Siren Platform User Guide

Distributed join workflow

When sending a (multi) search request with one or more nested joins, the node receiving the request will become the “Coordinator”. The coordinator node is in charge of controlling and executing a “Job” across the available nodes in the cluster. A job represents the full workflow of the execution of a (multi) search request. A job is composed of one or more “Tasks”. A task represents a single type of operations, such as a Search/Project or Join, that is executed by a “Worker” on a node. A worker is a thread that will perform a task and report the outcome of the task to the coordinator.

For example, the following search request joining the index companies with articles:

GET /_siren/companies/search
   "query" : {
      "join" : {
        "type": "HASH_JOIN",
        "indices" : ["articles"],
        "on": ["id", "mentions"],
        "request" : {
          "query" : {
            "match_all": {}

will produce the following workflow:


Query Workflow

The coordinator will execute a Search/Project task on every shard of the companies and articles indices. These tasks will first execute a search query to compute the matching documents, then scan the id and mentions fields of the matching documents and shuffle them to all the nodes of the cluster. Once these tasks are completed, the coordinator will execute a Hash Join task on every node of the cluster. The Hash Join task will join the two streams of data that were sent by the two previous Search/Project tasks to compute a set of document ids for the companies index. These documents ids will be transferred back to their respective shards and used to filter the companies index.

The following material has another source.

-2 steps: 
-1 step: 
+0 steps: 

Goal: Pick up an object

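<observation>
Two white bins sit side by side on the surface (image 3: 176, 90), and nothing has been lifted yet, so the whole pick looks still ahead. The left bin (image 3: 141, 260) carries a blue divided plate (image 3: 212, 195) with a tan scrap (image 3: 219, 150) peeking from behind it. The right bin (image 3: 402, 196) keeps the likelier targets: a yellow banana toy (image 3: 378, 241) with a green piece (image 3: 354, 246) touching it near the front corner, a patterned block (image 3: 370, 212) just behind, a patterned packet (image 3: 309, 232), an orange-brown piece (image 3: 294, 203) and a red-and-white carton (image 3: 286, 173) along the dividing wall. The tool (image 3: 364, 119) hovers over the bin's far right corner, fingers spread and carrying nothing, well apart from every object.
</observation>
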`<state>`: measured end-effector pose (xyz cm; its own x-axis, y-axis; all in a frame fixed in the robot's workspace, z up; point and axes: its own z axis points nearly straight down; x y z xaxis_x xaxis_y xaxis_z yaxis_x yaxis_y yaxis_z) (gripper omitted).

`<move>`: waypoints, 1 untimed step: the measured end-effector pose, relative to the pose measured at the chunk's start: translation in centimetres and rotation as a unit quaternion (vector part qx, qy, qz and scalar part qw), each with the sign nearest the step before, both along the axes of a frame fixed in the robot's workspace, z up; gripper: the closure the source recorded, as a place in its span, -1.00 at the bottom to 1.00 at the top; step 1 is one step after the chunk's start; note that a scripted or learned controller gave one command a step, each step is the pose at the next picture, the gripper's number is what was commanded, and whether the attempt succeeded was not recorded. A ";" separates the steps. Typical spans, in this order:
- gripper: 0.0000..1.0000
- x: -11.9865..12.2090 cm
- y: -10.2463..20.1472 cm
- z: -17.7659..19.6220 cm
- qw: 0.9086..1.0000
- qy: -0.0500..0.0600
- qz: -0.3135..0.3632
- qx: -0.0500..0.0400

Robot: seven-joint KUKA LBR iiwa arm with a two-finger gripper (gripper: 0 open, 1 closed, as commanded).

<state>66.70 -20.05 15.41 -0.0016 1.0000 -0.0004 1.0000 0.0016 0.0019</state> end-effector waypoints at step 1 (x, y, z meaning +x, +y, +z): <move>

This particular workflow enables Federate to push all the filtering predicates (e.g., terms, range, Boolean queries) down to Elasticsearch, leveraging the indices for fast computation. The Join task is currently limited to compute the intersection of two different set of documents based on a join condition. This reduces the amount of data allocated in memory, the amount of data transferred across the network, and the workload performed by a task.